> EXERCISE REQUIREMENTS: This exercise asks for every line of the material that contains the word "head".

━━━━━ DATA SECTION ━━━━━

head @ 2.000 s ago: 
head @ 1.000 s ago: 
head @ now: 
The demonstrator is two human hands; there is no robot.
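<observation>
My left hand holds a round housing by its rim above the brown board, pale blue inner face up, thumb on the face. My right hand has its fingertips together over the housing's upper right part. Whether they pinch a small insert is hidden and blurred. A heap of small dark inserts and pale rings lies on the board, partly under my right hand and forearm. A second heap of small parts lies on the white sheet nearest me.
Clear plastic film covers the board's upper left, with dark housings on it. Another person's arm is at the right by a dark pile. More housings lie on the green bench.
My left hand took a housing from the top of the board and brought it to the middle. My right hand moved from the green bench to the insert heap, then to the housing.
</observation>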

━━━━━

> SOLVED PROBLEM:
head @ 2.000 s ago: 
head @ 1.000 s ago: 
head @ now: 

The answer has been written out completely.